§ SOURCE DATA
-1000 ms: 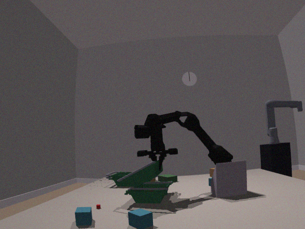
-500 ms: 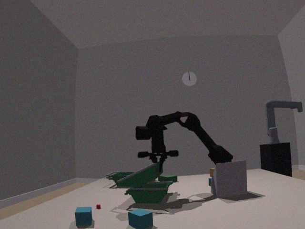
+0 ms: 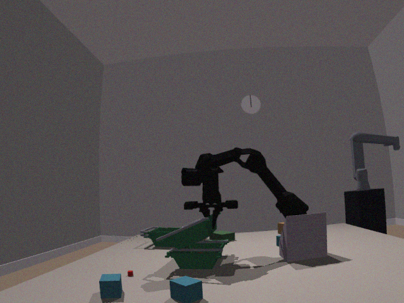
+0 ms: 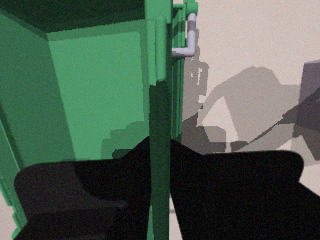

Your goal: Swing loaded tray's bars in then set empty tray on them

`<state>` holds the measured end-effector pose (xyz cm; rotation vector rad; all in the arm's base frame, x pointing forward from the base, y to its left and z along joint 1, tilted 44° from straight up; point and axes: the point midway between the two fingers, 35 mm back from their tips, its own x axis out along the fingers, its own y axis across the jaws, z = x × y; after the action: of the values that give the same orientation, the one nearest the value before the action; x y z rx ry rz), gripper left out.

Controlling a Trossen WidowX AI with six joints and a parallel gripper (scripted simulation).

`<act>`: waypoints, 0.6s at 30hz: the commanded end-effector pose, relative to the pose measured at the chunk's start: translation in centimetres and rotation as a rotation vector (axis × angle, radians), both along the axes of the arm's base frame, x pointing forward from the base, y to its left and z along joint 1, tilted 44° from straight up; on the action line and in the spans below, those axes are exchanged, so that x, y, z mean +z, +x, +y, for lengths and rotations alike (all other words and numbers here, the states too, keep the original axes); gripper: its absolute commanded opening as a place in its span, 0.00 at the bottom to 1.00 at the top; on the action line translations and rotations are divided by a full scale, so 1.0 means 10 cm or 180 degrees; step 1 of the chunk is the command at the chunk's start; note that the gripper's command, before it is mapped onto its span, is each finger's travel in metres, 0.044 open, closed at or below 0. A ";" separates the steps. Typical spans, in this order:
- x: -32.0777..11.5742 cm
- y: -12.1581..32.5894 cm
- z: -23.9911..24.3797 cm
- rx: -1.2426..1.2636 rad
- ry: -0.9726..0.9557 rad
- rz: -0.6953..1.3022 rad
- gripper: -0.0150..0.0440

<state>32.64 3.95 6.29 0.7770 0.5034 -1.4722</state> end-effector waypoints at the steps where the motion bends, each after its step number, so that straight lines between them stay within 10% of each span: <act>1: -0.04 -0.05 -0.03 -0.0023 0.0007 0.0053 0.25; 18: -0.08 -0.08 -0.06 -0.0023 0.0006 0.0053 0.25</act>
<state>32.30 3.70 5.85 0.7769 0.4995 -1.4665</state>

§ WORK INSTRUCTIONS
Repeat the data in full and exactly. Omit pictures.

§ WRITTEN SOLUTION
-1000 ms: 
-500 ms: 
+0 ms: 
+0 ms: 

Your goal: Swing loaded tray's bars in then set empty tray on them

`<state>` holds the measured end-effector pose (xyz cm; rotation vector rad; all in the arm's base frame, x pointing forward from the base, y to its left and z along joint 1, tilted 44° from straight up; point and axes: the point midway between the two fingers, 35 mm back from their tips, its own x axis out along the fingers, its own y axis across the jaws, z = x × y; after the action: of the values that give the same orientation, the one nearest the value before the action; x y z rx ry rz), gripper left out.

Controlling a Trossen WidowX AI with six joints and a parallel gripper (scripted simulation).

`<act>`: waypoints, 0.6s at 30hz: the commanded end-effector pose, relative to the pose measured at the chunk's start: translation in centimetres and rotation as a rotation vector (axis × angle, radians), both along the axes of the arm's base frame, x pointing forward from the base, y to its left and z along joint 1, tilted 44° from straight up; on the action line and in the spans below, those axes are exchanged, so that x, y, z mean +z, +x, +y, for lengths and rotations alike (all other words and numbers here, the states too, keep the original axes); gripper: its absolute commanded opening as a place in its span, 0.00 at the bottom to 1.00 at the top; on the action line translations and rotations are divided by a full scale, so 1.0 means 10 cm or 180 degrees; step 1 of the chunk is the command at the chunk's start; note that the gripper's command, before it is mapped onto its span, is each finger's travel in metres, 0.044 open, closed at or below 0. A ";" separates the steps. Typical spans, in this order:
- x: -32.0777..11.5742 cm
- y: -12.1581..32.5894 cm
- z: -23.9911..24.3797 cm
- rx: -1.2426..1.2636 rad
- ry: -0.9726..0.9557 rad
- rz: -0.6953..1.3022 rad
- gripper: -0.0150..0.0440

<state>32.64 3.95 6.29 0.7770 0.5034 -1.4722</state> end-effector waypoints at the steps where the motion bends, each after its step number, so that straight lines between them stay within 10% of each span: <act>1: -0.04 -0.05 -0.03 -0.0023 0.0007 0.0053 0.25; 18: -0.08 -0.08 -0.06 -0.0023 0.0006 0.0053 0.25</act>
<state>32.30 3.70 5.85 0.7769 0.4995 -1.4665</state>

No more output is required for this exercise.